E, também, não me levem a mal, os media. Porque os media são fontes de lucro e procuram dar ao público o que eles querem ouvir. Ainda que, sobre este aspecto, muito mais houvesse para dizer; pois sou da opinião que os media, há muito, se afastaram do seu caminho original. Mas, isto, poderá ficar para depois; talvez para outra série...
Voltando ao Talento, o que importa reter, é que todos temos Talento, ou talentos, e que as artes não são o seu único campo de expressão. No entanto, todos nós, seja com que idade for, temos de empreender essa jornada interior de descoberta, aprender a distinguir a nossa verdade dos ruídos do mundo e encontrar o nosso lugar na existência, porque só pela exploração dos nossos talentos, daquilo que viemos apetrechados, genéticamente, para fazer, poderemos almejar ao sucesso na vida.
Por isso, todos nós devemos olhar para dentro de nós, que é onde está a verdade, e perceber se o trajecto que traçámos faz sentido - se vibra dentro de nós; devemos procurar conhecer bem ao que nos propomos e perceber se estamos dispostos a lidar com os infortúnios - eventuais - que poderão advir da exploração daquele que achamos ser o nosso Talento, ou talentos, e, só quando a resposta for francamente positiva, prosseguir.
Quanto tempo levará este processo ou quando saberemos que lá chegámos?
Não sei...
Mas uma coisa é certa, quando encontrarmos o nosso Talento saberemos que o encontrámos.
E agora, que tomámos consciência de algumas coisas, vamos lá acabar com os meninos e meninas que desafinam, persistentemente, nas escolas de canto; com as meninas e meninos que, em vez de jogar futebol, nos treinos, fogem da bola; com os jovens que querem ser chefes de equipa, mas que mal sabem organizar o seu trabalho; com as crianças que querem ser dançarinas, mas que não fazem mais nada do que abanar o rabo como os cães; com as gentes a encher as editoras com originais cheios de erros, sem melodia, sem voz...
Parece cruel... Dito assim; parece, não parece?
Pois é isto que pensam a maior parte das pessoas que assistem a atuações - seja de que espécie for - sem talento. No entanto, não o dizem e não o expressam de nenhuma maneira. Porquê?
Porque é mal visto. Porque criou-se esta ideia utópica de que todos somos iguais - quando não somos; e que, por isso, todos deveremos poder fazer o que queremos fazer, pois com trabalho e esforço tudo se consegue. E existe um erro grande nesta premissa: confundiu-se a ideia de igualdade de direitos com a ideia de igualdade de capacidades.

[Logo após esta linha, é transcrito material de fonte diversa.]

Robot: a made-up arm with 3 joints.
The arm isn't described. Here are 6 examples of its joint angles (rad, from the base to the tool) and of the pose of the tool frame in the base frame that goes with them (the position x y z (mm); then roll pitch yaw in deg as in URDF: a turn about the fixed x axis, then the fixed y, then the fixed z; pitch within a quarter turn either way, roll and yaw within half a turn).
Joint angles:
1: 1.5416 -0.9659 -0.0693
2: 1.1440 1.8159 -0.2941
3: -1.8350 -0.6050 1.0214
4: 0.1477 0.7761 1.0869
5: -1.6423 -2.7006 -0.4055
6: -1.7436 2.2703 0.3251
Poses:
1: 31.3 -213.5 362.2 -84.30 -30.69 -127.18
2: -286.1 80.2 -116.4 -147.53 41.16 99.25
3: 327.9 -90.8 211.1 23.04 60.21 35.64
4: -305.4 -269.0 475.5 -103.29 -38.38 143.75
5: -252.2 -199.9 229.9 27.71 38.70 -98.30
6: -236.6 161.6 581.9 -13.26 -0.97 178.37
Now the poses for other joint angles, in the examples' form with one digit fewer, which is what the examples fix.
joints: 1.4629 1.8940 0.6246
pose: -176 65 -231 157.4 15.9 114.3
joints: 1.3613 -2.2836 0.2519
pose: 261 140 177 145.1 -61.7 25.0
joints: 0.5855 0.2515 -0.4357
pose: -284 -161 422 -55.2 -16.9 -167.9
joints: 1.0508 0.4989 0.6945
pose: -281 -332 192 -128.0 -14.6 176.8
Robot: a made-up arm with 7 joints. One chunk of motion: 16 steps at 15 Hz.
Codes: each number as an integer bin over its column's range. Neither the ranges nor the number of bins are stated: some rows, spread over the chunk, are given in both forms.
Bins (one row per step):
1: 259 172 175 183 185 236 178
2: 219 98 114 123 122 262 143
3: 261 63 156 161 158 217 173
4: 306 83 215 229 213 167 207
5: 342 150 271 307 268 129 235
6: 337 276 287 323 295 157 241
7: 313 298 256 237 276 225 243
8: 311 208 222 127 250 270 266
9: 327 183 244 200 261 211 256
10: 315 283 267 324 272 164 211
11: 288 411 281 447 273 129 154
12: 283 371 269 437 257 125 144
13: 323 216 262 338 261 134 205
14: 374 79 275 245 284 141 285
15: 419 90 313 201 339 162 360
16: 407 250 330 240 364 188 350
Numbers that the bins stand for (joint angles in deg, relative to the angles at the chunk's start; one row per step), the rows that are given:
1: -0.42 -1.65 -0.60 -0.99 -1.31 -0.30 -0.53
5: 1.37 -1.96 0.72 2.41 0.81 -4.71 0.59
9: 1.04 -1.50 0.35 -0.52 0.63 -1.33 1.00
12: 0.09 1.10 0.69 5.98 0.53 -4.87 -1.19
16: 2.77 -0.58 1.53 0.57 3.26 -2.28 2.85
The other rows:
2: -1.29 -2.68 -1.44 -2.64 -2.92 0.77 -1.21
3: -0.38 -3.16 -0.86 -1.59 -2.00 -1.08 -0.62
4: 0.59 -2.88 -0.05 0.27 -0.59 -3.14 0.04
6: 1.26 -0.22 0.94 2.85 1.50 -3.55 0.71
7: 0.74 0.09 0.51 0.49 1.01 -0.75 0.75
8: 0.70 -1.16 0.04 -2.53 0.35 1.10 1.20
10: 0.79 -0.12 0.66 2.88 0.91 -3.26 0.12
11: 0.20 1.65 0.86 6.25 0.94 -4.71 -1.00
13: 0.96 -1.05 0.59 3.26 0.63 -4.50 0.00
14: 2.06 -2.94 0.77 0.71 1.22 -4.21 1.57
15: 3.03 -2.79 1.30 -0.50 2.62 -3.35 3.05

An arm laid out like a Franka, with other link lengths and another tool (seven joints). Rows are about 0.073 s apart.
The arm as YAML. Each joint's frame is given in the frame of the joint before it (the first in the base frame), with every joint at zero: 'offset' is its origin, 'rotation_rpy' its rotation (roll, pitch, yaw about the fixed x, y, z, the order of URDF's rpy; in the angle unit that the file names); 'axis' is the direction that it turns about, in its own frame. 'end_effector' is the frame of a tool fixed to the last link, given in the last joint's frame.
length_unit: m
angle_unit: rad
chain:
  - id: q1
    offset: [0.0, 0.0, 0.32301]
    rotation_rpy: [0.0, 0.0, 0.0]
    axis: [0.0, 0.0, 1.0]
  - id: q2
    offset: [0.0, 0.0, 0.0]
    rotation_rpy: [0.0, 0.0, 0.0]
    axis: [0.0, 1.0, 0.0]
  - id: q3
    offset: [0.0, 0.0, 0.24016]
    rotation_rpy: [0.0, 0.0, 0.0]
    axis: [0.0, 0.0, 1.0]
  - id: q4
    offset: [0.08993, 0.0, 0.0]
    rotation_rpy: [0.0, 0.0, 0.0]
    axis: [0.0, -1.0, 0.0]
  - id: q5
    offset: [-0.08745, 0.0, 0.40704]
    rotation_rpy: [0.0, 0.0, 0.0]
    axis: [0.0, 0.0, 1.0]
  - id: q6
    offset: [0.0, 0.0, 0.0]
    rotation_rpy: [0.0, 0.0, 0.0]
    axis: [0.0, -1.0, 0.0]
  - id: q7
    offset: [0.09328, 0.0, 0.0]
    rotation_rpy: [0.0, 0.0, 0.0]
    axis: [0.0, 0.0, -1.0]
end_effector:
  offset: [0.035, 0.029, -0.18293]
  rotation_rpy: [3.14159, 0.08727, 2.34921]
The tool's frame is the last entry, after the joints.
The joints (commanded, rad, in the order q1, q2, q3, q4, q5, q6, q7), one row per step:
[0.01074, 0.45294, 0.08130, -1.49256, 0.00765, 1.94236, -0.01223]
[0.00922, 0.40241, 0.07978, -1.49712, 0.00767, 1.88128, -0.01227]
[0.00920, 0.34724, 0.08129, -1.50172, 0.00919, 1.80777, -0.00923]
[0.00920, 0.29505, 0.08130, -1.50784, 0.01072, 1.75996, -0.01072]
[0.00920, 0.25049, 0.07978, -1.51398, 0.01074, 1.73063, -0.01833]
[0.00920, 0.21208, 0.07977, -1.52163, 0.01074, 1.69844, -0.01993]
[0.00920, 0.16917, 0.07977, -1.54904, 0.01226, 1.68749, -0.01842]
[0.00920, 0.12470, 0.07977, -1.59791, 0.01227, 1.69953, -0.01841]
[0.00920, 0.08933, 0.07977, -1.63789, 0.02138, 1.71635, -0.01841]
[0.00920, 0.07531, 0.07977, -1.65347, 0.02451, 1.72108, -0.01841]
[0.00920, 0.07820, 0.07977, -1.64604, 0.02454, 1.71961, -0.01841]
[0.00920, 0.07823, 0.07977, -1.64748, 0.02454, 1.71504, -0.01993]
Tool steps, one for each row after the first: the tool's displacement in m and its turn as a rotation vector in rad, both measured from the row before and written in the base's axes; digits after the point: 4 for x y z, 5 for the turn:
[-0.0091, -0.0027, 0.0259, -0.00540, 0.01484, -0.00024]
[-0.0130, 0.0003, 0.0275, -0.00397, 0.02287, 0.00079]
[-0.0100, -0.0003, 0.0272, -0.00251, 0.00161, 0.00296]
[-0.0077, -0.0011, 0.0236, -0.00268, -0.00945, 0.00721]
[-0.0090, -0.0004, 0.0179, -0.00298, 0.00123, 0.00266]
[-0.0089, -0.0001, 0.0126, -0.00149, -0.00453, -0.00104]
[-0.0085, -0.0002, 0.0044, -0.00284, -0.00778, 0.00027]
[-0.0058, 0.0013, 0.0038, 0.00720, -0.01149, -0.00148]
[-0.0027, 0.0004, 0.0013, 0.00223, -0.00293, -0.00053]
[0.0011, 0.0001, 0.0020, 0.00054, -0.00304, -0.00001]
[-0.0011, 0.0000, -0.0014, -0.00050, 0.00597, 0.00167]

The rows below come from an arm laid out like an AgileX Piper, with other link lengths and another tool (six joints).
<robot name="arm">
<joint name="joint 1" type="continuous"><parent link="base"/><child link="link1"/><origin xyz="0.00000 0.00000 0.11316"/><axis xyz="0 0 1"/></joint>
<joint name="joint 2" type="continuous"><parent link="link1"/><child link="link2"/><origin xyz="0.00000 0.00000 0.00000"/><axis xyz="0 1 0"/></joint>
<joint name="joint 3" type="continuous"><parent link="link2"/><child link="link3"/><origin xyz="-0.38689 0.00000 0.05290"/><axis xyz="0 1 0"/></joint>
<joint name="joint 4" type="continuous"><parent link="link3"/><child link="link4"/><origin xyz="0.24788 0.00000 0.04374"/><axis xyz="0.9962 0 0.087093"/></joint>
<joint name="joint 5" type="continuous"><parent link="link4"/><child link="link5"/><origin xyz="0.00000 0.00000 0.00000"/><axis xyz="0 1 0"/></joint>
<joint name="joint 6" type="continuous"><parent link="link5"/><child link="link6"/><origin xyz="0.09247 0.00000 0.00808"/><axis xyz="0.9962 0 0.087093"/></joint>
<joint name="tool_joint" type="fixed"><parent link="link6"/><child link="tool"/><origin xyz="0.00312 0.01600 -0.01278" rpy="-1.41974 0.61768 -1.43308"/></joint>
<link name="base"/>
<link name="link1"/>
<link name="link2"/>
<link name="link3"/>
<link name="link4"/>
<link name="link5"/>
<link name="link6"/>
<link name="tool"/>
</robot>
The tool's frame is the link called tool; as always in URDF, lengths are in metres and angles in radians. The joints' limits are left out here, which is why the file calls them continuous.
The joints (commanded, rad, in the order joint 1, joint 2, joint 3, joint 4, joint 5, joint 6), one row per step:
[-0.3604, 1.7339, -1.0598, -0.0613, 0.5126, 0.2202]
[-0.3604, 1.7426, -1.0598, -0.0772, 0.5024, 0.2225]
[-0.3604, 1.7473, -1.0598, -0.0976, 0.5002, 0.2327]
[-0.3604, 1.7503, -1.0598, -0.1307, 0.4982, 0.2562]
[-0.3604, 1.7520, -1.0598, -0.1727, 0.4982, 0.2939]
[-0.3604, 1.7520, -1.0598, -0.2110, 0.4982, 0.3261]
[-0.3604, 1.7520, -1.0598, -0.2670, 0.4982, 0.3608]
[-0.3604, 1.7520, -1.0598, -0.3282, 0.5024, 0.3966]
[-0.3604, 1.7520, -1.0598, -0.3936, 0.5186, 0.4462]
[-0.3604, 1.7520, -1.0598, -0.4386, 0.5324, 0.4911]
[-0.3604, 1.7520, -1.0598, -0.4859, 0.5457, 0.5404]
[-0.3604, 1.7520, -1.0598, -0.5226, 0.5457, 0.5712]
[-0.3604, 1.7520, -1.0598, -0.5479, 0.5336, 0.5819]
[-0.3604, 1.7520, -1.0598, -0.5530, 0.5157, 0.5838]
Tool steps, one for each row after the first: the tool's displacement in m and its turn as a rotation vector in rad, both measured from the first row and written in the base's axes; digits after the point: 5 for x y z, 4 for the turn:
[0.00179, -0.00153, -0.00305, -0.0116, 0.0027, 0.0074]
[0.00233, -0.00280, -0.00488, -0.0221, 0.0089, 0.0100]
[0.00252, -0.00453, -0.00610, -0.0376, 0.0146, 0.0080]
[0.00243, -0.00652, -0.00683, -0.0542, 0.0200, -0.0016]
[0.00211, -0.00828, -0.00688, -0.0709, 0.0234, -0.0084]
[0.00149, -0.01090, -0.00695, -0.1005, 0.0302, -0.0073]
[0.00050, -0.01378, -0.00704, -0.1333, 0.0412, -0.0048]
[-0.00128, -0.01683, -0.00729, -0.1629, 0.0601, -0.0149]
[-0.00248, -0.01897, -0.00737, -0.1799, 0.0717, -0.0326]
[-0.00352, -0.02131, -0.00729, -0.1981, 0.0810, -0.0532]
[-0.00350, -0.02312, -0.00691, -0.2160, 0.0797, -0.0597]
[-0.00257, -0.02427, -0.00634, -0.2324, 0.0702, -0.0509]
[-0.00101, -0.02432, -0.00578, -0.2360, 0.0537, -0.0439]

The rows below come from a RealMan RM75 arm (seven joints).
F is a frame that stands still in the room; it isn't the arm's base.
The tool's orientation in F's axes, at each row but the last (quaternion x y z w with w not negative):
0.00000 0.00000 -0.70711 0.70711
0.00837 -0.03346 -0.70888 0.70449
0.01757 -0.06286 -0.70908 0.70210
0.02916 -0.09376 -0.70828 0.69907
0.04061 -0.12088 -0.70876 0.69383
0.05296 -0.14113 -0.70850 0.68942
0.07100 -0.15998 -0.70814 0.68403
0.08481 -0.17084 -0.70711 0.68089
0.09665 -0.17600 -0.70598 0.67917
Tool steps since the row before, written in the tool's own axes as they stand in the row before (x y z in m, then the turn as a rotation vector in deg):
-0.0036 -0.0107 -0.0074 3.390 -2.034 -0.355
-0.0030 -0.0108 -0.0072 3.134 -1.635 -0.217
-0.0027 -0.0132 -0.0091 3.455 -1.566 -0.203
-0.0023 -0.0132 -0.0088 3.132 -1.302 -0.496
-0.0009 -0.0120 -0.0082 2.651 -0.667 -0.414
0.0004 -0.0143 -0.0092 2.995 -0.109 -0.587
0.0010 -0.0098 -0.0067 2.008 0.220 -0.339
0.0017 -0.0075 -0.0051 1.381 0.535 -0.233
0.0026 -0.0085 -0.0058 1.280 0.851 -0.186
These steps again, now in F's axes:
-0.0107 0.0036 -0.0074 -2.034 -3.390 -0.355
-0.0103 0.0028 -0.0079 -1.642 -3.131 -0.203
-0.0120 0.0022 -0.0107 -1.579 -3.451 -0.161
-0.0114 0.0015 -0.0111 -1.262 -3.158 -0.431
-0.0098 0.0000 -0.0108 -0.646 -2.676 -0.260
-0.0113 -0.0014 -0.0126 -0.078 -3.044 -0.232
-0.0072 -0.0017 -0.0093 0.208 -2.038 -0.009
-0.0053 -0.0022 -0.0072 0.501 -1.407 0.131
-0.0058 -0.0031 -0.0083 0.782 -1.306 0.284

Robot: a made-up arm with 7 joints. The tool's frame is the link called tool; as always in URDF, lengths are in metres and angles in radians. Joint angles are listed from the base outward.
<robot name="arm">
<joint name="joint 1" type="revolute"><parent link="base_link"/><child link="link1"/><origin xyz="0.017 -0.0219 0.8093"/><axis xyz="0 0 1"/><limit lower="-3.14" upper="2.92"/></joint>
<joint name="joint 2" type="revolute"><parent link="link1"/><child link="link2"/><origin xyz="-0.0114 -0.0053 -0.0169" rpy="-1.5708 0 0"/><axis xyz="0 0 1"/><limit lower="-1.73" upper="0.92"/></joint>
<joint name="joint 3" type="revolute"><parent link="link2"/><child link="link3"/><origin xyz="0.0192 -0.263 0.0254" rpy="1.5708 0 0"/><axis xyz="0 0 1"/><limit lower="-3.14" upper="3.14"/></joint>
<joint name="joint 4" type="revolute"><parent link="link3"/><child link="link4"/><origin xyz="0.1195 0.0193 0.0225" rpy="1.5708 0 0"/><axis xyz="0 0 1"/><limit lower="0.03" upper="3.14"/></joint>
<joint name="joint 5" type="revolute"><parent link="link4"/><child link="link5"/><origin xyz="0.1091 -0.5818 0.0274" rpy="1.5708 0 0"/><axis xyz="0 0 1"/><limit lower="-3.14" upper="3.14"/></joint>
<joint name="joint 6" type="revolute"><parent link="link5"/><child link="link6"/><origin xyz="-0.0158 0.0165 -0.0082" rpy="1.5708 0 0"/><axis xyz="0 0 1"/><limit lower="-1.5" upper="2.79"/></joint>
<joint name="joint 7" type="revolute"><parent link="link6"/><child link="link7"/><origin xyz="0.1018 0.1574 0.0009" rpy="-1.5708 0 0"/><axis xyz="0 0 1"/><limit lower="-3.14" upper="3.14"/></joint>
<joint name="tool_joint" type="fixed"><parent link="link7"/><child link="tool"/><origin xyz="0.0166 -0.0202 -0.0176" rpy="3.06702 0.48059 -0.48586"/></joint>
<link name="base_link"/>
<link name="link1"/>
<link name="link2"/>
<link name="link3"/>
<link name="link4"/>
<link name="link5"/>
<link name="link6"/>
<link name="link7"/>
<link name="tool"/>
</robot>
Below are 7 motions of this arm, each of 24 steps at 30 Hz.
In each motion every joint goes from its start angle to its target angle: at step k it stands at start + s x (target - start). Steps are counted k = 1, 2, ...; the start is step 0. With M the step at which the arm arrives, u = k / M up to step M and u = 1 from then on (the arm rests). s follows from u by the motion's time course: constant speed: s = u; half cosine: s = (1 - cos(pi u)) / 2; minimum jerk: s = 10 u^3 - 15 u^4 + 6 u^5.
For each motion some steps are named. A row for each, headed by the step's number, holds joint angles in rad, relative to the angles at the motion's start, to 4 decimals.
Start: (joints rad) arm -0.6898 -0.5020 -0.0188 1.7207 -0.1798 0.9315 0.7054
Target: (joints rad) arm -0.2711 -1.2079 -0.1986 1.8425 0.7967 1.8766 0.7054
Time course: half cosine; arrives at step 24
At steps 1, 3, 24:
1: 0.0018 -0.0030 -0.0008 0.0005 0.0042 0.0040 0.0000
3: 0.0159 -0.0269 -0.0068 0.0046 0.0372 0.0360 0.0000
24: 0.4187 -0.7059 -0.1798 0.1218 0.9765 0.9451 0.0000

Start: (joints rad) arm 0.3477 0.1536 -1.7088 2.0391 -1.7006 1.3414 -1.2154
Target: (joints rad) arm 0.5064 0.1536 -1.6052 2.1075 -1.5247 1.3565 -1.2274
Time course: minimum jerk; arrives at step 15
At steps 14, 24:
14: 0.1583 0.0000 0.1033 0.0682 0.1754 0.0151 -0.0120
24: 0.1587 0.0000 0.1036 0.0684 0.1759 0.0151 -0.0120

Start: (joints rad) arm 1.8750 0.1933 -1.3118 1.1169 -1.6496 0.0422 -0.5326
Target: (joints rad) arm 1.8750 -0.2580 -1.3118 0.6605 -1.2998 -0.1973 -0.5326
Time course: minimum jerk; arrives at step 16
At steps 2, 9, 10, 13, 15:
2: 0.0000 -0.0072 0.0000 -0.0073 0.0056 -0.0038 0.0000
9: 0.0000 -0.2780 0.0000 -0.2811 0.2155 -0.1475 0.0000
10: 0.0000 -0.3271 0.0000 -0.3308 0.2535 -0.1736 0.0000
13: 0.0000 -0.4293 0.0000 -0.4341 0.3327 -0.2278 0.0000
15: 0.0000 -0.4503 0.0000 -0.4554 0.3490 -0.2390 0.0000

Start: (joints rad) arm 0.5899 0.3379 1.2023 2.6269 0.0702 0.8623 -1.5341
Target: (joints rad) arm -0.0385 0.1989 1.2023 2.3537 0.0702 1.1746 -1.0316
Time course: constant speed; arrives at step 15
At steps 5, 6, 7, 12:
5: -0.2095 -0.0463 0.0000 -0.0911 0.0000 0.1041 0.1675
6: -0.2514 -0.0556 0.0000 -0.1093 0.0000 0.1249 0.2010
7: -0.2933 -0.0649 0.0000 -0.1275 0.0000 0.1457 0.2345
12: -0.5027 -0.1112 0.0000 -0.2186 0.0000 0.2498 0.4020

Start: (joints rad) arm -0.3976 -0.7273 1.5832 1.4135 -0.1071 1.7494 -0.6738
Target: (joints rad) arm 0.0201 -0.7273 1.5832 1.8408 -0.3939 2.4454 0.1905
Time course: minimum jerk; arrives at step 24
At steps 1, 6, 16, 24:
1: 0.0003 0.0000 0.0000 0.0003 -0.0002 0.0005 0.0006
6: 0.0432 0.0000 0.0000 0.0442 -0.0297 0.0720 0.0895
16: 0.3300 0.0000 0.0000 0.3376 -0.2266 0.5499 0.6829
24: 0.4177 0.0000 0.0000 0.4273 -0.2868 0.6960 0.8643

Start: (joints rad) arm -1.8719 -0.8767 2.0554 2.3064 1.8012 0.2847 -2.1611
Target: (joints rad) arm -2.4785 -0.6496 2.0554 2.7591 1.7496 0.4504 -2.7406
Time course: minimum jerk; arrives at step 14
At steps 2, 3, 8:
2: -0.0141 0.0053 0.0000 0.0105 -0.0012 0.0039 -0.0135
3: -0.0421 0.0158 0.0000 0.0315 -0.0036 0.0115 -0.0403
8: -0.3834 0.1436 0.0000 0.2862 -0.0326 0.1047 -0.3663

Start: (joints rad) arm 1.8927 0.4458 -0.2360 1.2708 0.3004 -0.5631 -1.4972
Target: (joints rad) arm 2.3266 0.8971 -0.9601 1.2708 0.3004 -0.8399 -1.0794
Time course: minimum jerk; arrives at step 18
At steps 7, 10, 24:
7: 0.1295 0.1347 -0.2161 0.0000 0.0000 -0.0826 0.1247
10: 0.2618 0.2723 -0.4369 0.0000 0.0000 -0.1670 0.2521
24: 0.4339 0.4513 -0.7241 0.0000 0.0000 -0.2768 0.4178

O que todos temos - ou deveremos ter - são os mesmos direitos. E que direitos são esses?
Entre outros, o direito de prosseguir o nosso caminho na exploração dos nossos talentos; deixem, portanto - quem o tenta -, de querer condicionar as escolhas que somente cada um de nós tem a habilidade de fazer.
«Ah! E não sei quê... Mas não é isso que estás a tentar fazer?!»
Não. Deixem a criança desafinar umas quantas vezes, mas depois expliquem-lhe que ela não canta bem; se forem capazes. É que se foram os pais os principais entusiastas da carreira de cantora da criança, não o farão; a não ser que disto tudo tenham tomado consciência. E isto é igual para tudo o resto...
Eu acredito no Talento, e que o trabalho árduo pode distinguir-nos, mas entre iguais. O que eu não posso é continuar a deixar que acreditem que o trabalho árduo pode substituir o Talento, porque isso é uma das maiores farsas que se inventaram.
E, para terminar, deixo-vos com isto:
O nosso principal, e primeiro, Talento, é sabermos aquilo que viemos fazer a este mundo. Por isso, acredita em ti; em ti e não no que os outros te dizem, pois só tu sabes se estás no caminho certo.